**INSTRUCTIONS TO FOLLOW**.
Could you count how many lines of the data include "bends" and answer with the number only?

Excerpts from a dataset
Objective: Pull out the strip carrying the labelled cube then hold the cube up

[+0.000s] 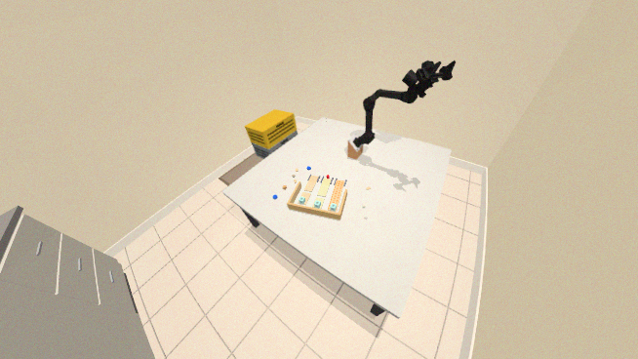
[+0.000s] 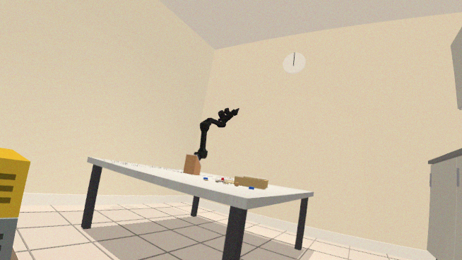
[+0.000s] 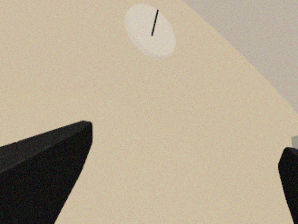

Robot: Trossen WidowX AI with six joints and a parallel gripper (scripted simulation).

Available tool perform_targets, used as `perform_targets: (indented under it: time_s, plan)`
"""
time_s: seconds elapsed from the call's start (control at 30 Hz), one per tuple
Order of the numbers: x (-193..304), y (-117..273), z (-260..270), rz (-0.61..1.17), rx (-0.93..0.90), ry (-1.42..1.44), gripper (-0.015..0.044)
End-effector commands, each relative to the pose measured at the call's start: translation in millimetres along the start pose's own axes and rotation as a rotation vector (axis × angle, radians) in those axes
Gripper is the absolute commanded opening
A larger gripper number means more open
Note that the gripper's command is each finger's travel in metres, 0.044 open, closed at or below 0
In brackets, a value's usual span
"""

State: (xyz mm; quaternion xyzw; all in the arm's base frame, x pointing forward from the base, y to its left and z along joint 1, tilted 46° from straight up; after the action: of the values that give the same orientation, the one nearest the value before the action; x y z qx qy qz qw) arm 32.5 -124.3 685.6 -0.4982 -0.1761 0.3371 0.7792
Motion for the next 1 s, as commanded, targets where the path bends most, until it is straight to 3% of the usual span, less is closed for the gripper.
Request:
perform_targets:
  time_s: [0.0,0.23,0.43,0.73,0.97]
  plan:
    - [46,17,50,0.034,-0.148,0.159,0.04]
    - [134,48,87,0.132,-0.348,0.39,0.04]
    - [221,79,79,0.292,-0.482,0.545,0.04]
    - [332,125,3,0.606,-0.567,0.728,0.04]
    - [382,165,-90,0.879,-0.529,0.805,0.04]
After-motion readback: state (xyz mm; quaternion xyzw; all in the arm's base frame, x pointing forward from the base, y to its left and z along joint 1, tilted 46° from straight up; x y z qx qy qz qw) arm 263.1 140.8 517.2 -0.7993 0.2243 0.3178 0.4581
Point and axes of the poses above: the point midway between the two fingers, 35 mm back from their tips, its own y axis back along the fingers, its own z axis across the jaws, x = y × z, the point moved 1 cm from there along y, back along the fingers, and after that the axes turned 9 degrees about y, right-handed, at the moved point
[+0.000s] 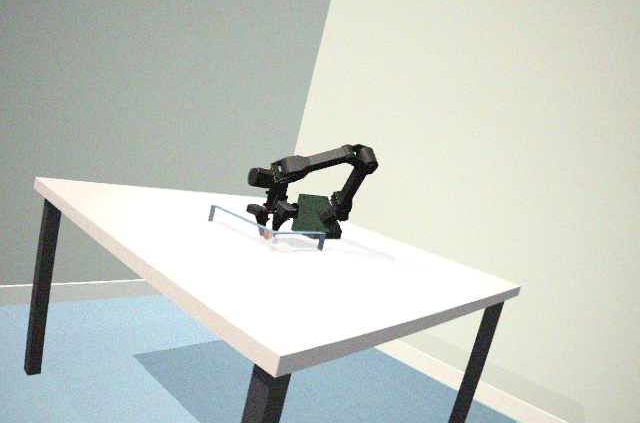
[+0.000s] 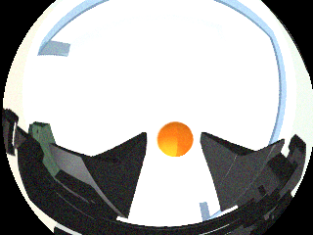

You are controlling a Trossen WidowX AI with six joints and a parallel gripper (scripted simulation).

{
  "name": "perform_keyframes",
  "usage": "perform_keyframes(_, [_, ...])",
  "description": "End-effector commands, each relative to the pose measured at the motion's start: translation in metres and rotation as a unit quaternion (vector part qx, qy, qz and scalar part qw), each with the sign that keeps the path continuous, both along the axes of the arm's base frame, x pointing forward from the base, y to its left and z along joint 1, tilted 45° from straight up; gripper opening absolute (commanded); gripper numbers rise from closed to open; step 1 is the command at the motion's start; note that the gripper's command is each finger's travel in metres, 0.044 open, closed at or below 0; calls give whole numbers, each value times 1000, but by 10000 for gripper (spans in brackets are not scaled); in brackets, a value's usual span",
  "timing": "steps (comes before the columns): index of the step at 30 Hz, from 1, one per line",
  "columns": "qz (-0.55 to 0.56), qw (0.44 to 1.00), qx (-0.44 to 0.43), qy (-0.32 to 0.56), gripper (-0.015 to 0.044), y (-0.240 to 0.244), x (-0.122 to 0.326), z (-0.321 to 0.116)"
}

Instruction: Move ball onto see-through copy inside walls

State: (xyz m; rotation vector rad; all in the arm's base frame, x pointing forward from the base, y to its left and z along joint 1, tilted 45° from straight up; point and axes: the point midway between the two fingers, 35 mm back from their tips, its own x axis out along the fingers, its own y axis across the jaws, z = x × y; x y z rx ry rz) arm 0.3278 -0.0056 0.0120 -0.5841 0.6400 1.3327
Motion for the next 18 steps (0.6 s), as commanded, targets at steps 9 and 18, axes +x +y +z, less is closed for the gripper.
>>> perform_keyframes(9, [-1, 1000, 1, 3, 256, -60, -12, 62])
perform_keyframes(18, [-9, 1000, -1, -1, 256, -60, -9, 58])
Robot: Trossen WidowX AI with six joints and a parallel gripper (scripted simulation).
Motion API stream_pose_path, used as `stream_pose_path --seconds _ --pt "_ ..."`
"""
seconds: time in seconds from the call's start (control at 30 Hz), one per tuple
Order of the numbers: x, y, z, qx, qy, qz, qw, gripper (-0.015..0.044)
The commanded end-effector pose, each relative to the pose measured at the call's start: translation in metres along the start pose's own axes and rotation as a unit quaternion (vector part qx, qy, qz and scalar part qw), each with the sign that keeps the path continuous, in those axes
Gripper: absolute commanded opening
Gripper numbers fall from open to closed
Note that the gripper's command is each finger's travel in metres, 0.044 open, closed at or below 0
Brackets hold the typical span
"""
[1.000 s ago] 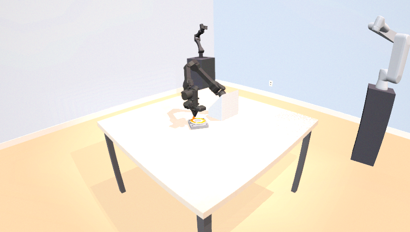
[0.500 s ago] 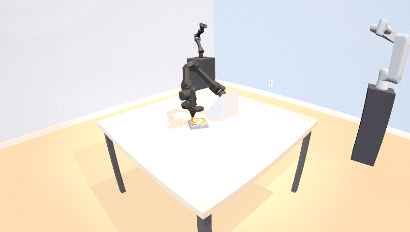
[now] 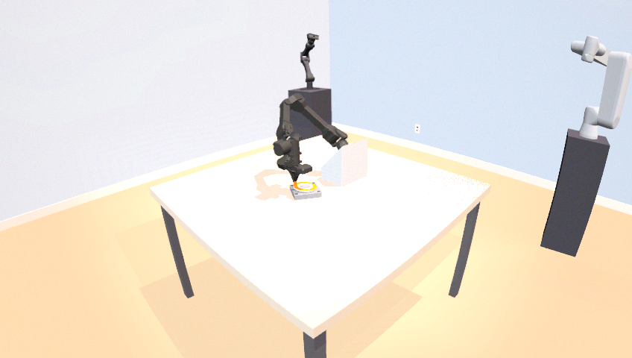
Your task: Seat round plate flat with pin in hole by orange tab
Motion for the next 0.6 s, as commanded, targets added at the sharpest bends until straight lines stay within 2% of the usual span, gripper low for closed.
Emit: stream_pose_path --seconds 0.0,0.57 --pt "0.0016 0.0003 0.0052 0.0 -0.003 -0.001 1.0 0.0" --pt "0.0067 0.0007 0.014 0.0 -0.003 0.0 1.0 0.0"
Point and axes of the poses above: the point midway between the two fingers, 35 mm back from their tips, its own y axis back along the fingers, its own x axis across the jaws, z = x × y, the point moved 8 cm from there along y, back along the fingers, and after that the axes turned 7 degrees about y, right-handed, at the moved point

**SOLUTION FOR THIS TASK**.
2